The ubiquitous phrase "big data" has worn out its welcome. For most businesses, the emphasis lies in useful analytic results, not the size or the source of data that produces insight. But that doesn't mean analytics technology should stand still.
On the contrary, argues Christian Gheorghe, CEO of Tidemark. He maintains that legacy EPM (enterprise performance management) applications restrict the benefits of analytics to a chosen few in the organization. Tidemark's cloud-based analytics platform seeks to open up this exclusive realm and create what Gheorghe calls a "companywide culture of performance." In this week's New Tech Forum, Gheorghe contends that his platform delivers just that, through a combination of object-oriented application models, cloud architecture, and self-service user experience. -- Paul Venezia
How cloud-first EPM yields enterprise-wide insights
Fueled by the explosion in data and the consumerization of IT, today's analytics apps are simple and intuitive, and they're designed to provide much greater insight into both business performance and new revenue opportunities. A key goal of these apps is to enable the entire organization to positively impact business performance. By engaging more users in forecasting and planning, for example, the data is more contextual and readily accessible to multiple lines of business.
Conversely, database-centric legacy architectures of EPM applications prevent businesses from easily exploiting varied data sources, while their design restricts usage to power users. As a result, only 12 percent of employees use their company's analytics tools today, creating a handicap that many businesses fail to identify.
The ETL (extract, transfer, load) model developed back in the '90s remains a commonly used method to extract predetermined subsets of structured data from the monolithic transactional systems that serve as data repositories.

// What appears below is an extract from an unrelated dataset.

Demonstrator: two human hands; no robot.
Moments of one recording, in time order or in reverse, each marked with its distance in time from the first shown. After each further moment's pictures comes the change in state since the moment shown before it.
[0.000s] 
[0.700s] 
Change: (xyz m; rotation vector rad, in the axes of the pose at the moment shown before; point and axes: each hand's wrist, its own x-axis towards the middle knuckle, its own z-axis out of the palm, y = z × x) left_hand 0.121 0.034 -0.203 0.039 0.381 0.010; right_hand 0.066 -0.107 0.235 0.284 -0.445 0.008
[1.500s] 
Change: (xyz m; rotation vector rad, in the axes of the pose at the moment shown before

Once extracted, the data is transformed into a structure that makes business sense and loaded into business apps.
The problem is that data today comes from many sources and not all of it is structured. Nonstructured data (documents, RSS, social media, sensor data) is now essential to the analytic process. In the legacy world, the most common way to make it available to users is for IT to work in conjunction with finance to force big data into a cube or transactional system -- an expensive and time-consuming process that requires compromises.

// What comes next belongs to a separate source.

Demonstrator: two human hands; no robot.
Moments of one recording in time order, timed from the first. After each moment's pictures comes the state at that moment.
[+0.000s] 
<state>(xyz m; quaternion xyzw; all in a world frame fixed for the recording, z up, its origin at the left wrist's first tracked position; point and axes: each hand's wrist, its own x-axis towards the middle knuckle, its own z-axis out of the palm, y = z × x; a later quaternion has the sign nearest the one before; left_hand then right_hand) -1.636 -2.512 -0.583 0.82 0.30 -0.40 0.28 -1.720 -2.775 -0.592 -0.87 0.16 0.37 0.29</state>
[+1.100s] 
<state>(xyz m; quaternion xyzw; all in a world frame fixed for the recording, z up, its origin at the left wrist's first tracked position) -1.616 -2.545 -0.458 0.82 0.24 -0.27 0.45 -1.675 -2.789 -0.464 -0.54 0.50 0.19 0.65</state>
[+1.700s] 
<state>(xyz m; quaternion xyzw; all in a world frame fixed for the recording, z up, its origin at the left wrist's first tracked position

Modern EPM solutions turn the traditional concept of ETL on its head, prioritizing users and the business questions they want to explore. They forge entirely new models as needed to extract the data and answer each question in real time. Making the process collaborative gives users the ability to analyze data within the specific context of their business problem. Instead of ETL, the more optimal approach is ELT: First, extract all the data from sources; then load it into the computational grid in the cloud; finally, transform it as business users are asking questions and modeling processes.
Object-oriented application models
For optimal results, everything a user can configure in the model should translate to an object or attributes of the object. These objects have complex, many-to-many relationships with one another that define how the application will transform the data. For example, a company's model may contain 10 different dimensions, including product, customer, region, and time. As the user changes the configuration of that model -- say, by adding a new hierarchy or a new dimension -- the configuration is translated into transformations that will be applied at runtime.
With this approach, a large array of use cases can be quickly configured, tried within various scenarios, and modified as the business changes, all without the normal hand-holding required from IT.